§ **Exercise goal**
Exactly as written, print every line of the listing below and omit its pictures.

§ **Dataset section**
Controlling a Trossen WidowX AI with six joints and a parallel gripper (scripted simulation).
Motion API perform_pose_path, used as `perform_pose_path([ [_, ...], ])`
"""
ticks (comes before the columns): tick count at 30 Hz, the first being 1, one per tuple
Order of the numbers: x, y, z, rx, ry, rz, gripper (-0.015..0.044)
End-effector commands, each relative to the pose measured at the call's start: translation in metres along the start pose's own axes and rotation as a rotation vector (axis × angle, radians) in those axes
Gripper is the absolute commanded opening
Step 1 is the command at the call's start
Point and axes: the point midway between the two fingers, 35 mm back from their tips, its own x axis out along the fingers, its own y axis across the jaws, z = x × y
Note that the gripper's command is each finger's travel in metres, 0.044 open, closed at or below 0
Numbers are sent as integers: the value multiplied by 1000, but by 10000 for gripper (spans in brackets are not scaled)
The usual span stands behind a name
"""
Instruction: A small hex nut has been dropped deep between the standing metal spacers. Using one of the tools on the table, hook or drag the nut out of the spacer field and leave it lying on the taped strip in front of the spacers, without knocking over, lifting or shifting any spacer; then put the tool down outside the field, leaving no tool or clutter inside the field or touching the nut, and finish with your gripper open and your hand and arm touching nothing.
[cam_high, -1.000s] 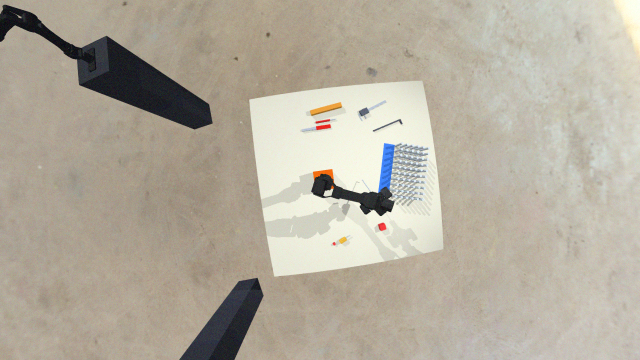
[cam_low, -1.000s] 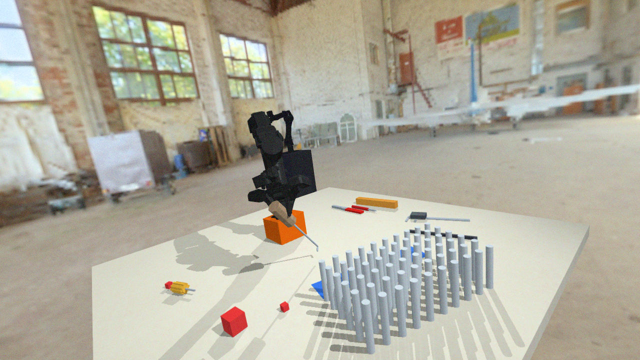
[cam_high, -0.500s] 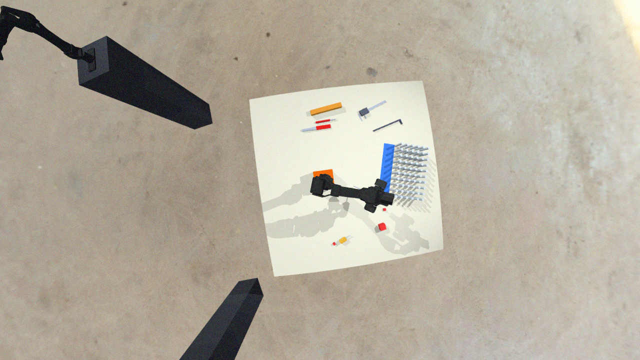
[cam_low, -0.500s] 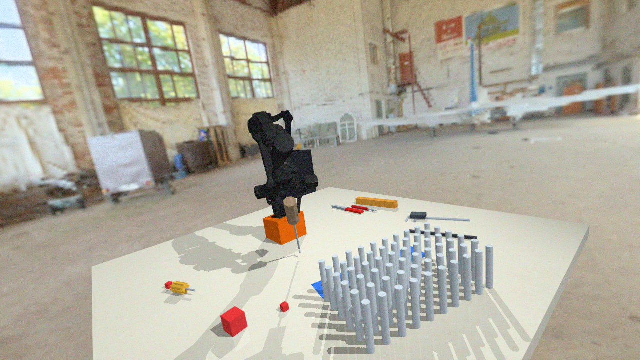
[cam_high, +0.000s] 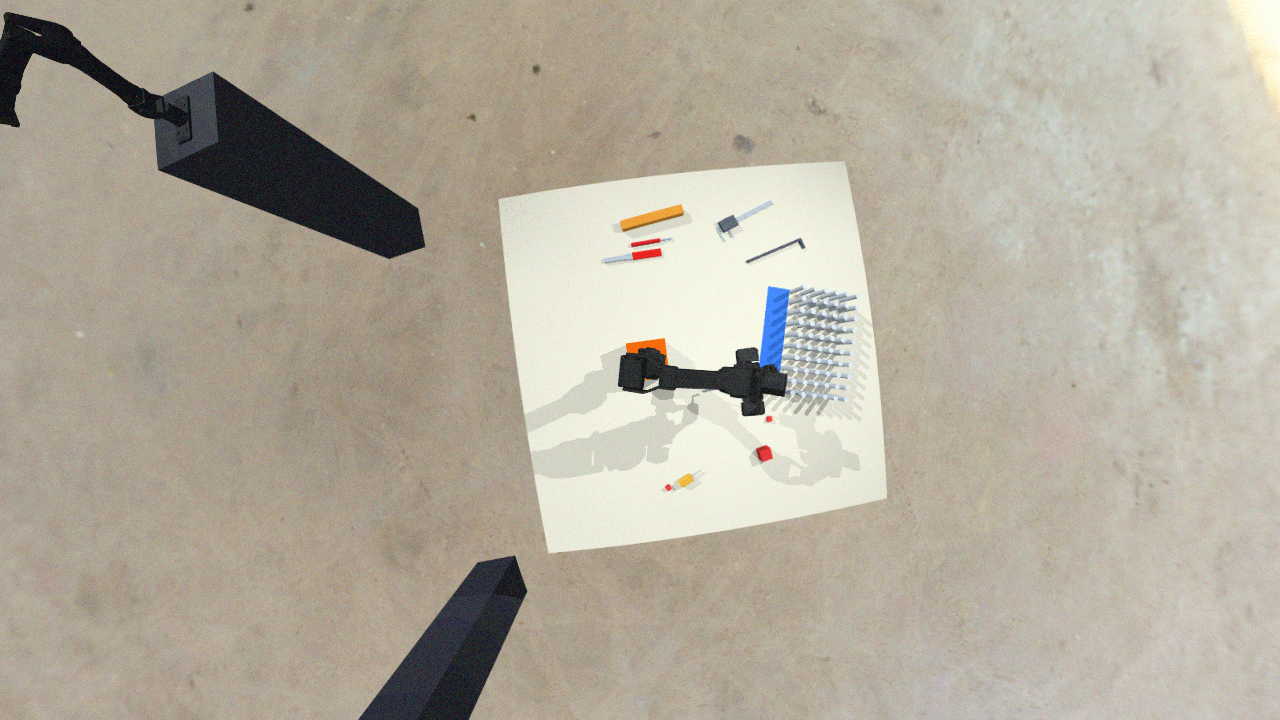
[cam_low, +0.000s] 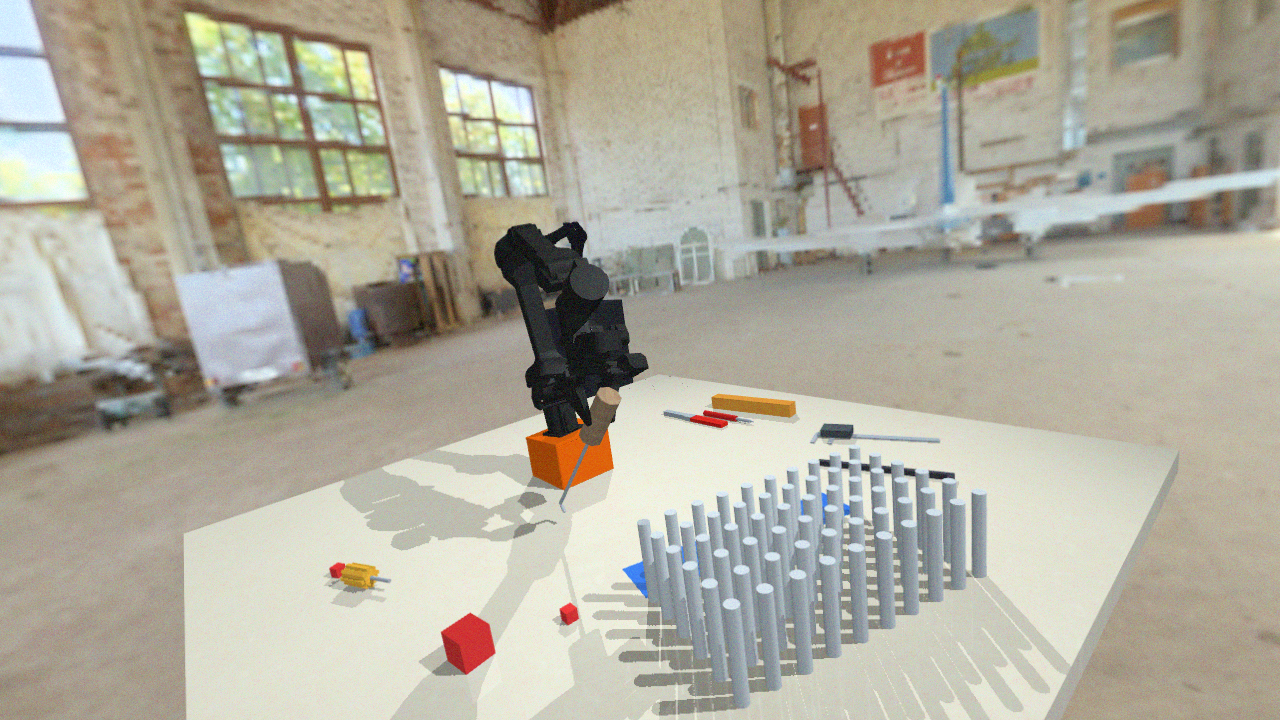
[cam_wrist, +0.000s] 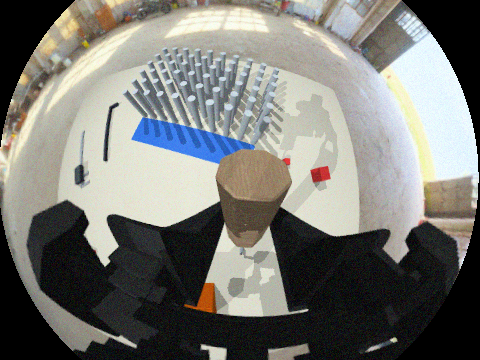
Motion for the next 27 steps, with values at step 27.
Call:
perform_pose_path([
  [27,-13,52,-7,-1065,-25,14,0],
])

§ **Exercise output**
Controlling a Trossen WidowX AI with six joints and a parallel gripper (scripted simulation).
Motion API perform_pose_path, used as `perform_pose_path([ [_, ...], ])`
"""
ticks (comes before the columns): tick count at 30 Hz, the first being 1, one per tuple
Order of the numbers: x, y, z, rx, ry, rz, gripper (-0.015..0.044)
End-effector commands, each relative to the pose measured at the call's start: translation in metres along the start pose's own axes and rotation as a rotation vector (axis × angle, radians) in those axes
Gripper is the absolute commanded opening
Step 1 is the command at the call's start
Point and axes: the point midway between the two fingers, 35 mm back from their tips, its own x axis out along the fingers, its own y axis across the jaws, z = x × y
Note that the gripper's command is each finger's travel in metres, 0.044 open, closed at or below 0
Numbers are sent as integers: the value multiplied by 1000, but by 10000 for gripper (spans in brackets are not scaled)
The usual span stands behind a name
"""
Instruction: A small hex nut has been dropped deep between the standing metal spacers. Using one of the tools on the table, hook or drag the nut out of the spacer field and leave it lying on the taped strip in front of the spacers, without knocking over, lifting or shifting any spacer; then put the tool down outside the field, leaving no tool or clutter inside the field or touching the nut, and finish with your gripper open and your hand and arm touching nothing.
[cam_high, -1.000s] 
[cam_low, -1.000s] 
[cam_high, -0.500s] 
[cam_low, -0.500s] 
[cam_high, +0.000s] 
[cam_low, +0.000s] 
[cam_wrist, +0.000s] 
Motion for the next 27 steps, with values at step 27.
Call:
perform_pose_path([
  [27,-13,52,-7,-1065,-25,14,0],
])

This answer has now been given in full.